**Exercise prompt:** Search each line below for "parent", then return the lines where it appears.

**Dataset extract:**
***
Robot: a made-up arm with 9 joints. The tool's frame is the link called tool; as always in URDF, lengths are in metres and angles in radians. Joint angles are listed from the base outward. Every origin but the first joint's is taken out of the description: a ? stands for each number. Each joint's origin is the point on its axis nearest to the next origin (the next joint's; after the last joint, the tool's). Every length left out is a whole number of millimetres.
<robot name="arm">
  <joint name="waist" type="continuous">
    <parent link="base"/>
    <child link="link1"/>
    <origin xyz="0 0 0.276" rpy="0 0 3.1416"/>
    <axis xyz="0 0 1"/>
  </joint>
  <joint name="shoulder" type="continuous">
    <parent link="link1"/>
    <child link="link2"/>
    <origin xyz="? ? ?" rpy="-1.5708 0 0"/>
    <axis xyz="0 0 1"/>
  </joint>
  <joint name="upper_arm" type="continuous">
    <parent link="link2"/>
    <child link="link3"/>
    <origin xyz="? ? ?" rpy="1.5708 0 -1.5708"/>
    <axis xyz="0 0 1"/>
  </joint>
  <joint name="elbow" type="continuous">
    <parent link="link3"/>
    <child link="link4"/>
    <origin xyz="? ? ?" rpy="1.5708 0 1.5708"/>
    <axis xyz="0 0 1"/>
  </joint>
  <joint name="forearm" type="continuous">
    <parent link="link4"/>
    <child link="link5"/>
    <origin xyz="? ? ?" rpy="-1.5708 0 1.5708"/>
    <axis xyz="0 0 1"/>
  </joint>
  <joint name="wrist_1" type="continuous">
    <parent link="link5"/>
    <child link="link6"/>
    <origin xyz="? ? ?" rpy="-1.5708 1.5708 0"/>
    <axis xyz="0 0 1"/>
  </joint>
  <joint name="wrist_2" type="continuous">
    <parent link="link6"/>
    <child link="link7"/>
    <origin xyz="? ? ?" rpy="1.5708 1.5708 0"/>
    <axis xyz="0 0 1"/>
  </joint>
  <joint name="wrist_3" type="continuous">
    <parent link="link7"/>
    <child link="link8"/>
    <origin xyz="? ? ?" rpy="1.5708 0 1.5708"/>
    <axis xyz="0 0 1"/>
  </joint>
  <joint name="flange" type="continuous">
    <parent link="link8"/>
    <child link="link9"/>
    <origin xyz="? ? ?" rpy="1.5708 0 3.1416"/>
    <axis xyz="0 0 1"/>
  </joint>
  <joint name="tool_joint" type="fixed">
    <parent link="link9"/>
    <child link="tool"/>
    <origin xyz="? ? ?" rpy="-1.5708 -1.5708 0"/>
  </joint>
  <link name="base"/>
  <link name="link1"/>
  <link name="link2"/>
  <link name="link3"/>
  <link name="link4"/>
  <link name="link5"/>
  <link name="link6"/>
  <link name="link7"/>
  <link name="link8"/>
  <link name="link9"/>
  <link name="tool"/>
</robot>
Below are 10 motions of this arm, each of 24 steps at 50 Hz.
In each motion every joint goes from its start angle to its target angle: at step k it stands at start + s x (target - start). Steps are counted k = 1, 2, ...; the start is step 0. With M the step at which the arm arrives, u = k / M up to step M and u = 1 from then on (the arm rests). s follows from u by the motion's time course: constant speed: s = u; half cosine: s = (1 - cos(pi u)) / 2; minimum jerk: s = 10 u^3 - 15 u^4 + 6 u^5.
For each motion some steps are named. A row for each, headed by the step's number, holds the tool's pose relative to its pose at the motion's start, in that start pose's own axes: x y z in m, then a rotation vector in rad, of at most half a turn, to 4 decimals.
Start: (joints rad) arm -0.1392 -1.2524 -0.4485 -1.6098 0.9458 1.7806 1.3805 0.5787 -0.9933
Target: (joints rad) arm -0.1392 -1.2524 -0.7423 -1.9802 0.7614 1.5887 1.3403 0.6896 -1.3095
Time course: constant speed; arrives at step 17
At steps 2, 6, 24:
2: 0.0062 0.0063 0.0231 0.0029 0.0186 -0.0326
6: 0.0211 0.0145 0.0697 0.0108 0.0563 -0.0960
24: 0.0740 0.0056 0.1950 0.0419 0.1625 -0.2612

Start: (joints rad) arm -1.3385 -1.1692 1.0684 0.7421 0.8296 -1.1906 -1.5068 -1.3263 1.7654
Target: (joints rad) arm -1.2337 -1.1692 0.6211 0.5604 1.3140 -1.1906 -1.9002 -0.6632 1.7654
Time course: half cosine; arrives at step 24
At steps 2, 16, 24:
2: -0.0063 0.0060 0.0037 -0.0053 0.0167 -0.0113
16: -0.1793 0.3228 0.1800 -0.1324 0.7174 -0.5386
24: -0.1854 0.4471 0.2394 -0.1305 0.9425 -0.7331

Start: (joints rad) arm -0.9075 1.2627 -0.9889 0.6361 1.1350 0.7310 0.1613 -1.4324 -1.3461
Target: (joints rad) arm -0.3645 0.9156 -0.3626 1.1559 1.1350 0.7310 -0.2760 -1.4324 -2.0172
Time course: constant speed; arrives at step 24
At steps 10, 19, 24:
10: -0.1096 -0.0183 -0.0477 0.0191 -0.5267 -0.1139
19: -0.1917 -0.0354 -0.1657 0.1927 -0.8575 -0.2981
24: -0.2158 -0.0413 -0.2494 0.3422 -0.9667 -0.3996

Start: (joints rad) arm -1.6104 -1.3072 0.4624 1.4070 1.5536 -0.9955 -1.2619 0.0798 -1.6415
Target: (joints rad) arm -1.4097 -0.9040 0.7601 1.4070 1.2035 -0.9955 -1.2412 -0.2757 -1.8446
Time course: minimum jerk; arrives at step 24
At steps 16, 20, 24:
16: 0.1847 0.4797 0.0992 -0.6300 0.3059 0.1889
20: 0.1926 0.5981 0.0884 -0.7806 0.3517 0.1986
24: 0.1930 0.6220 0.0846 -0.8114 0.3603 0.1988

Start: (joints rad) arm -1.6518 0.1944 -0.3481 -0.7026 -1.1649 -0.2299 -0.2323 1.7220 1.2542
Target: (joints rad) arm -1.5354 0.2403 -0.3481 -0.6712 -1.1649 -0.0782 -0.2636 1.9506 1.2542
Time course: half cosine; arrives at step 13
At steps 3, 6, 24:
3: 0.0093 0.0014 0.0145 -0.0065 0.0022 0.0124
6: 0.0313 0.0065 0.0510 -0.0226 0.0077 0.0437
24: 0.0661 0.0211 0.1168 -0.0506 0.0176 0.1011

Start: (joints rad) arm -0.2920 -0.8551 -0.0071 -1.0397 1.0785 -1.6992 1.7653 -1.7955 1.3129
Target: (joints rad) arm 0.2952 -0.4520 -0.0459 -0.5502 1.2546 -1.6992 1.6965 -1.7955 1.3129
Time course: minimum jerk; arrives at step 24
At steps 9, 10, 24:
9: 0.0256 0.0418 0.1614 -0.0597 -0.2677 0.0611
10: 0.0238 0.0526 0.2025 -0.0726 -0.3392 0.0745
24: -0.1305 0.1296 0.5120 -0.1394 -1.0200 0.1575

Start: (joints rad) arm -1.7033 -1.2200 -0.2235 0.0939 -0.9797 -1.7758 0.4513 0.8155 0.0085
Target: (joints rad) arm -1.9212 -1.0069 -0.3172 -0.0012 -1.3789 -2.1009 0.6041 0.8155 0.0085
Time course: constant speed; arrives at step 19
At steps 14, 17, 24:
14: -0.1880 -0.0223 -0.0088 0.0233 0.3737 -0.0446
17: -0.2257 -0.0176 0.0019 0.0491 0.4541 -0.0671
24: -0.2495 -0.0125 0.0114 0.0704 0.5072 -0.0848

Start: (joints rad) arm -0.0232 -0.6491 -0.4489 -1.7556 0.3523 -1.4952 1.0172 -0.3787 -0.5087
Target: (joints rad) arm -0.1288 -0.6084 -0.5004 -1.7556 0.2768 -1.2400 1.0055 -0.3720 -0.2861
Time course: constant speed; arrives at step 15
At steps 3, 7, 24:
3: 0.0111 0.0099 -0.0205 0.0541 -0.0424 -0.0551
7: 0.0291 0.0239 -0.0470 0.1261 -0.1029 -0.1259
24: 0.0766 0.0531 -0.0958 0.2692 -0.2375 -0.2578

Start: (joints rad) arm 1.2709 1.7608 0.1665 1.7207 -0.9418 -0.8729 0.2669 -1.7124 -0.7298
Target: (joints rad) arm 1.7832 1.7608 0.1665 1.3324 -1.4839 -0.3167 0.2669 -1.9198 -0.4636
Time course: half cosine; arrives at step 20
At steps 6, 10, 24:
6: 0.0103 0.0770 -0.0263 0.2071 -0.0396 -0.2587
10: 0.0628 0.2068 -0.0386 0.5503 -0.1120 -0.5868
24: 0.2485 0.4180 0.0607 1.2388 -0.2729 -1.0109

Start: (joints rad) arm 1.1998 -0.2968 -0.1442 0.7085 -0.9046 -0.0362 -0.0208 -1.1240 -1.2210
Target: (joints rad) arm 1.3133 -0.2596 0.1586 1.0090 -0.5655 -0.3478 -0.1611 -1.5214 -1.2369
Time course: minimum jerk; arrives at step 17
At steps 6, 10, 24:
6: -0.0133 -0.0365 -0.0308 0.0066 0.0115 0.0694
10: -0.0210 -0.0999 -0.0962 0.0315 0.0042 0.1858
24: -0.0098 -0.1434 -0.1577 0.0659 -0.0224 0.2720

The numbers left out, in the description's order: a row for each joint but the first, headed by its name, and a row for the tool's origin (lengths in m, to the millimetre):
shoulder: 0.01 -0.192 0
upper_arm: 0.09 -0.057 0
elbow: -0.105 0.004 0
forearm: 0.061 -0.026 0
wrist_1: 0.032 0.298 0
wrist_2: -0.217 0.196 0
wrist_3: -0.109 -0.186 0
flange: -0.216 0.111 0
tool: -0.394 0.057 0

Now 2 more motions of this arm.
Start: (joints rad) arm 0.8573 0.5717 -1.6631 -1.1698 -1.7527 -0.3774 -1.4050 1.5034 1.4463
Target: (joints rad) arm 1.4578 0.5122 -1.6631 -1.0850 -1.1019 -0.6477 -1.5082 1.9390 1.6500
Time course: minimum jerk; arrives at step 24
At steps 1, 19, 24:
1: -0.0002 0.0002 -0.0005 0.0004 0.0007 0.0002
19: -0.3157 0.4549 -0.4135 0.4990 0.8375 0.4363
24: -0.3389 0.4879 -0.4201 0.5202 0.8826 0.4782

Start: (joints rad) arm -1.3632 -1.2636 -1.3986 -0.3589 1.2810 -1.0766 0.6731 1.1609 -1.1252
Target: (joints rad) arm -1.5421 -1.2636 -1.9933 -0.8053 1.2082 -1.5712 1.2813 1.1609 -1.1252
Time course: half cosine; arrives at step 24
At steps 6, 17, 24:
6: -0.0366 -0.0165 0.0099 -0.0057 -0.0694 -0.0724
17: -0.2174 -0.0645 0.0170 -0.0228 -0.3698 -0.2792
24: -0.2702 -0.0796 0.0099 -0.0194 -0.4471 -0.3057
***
**Written solution:**
    <parent link="base"/>
    <parent link="link1"/>
    <parent link="link2"/>
    <parent link="link3"/>
    <parent link="link4"/>
    <parent link="link5"/>
    <parent link="link6"/>
    <parent link="link7"/>
    <parent link="link8"/>
    <parent link="link9"/>

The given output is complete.